Statistics indicate that companies need outside help with cybersecurity. Only 47 percent of the 2015 breaches Mandiant addressed were discovered internally, by a company’s own employees; in 53 percent of cases, companies learned about breaches from external sources, such as law enforcement, the media, customers or suppliers—or even the attackers themselves. Kawalec says such outside notification puts company leaders in a difficult, reactive position. "It means that they find it very hard to control the situation, to command and direct the appropriate response, and also to communicate from a position of strength,” he says. “They have to focus on understanding and tracking the behaviors of users and systems, and then match a pattern against something they know is not right."

More and more global companies are turning to HPE for cybersecurity remediation services underpinned by FireEye's advanced threat detection, intelligence, methodologies, and incident-response expertise. HPE-FireEye threat analysts engage as an extension of an organization’s cybersecurity team, providing insight and intelligence from the frontlines. In addition to responding to incidents, HPE and FireEye proactively hunt for indicators of compromise in their clients' environments.

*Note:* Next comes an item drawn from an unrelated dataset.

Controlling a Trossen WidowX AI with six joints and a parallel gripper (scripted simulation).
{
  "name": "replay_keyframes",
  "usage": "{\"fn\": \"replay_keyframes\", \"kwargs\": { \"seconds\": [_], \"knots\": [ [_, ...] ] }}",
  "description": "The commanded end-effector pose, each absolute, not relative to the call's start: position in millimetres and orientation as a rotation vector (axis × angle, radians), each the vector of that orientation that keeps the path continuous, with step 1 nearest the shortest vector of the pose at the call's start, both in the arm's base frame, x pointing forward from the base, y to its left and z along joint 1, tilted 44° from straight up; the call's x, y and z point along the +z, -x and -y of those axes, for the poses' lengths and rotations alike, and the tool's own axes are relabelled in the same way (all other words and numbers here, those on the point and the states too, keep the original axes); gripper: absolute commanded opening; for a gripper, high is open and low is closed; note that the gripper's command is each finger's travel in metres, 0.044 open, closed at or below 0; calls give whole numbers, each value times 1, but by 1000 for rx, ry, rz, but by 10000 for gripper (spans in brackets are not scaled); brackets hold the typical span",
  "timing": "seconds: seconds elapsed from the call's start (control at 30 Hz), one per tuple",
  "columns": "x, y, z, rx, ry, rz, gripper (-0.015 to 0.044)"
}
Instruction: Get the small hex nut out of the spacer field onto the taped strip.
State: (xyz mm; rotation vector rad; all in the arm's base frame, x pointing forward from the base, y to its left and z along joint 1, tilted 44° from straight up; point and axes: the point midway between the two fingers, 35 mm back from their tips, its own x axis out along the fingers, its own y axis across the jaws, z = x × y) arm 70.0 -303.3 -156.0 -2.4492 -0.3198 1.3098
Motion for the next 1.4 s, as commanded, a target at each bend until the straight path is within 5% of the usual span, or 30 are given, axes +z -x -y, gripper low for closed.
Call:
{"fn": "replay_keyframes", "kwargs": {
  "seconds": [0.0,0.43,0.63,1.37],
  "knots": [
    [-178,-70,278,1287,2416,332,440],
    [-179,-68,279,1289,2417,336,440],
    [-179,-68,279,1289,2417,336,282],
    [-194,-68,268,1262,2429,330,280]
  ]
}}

With 10 security operations centers around the world, and 5,000 security professionals serving 10,000 clients, HPE offers unparalleled global reach. Additionally, FireEye has six global security operations centers providing constant detection and response to 4,400 customers. Together, the two companies form a powerful partnership in cybersecurity, Kawalec says. "When you consider the resources of a typical security team in a pretty big organization, even large security teams would only be 15 to 100 people. HPE and FireEye are able to project cybersecurity capability for a broad range of companies. That’s why people turn to us for that help."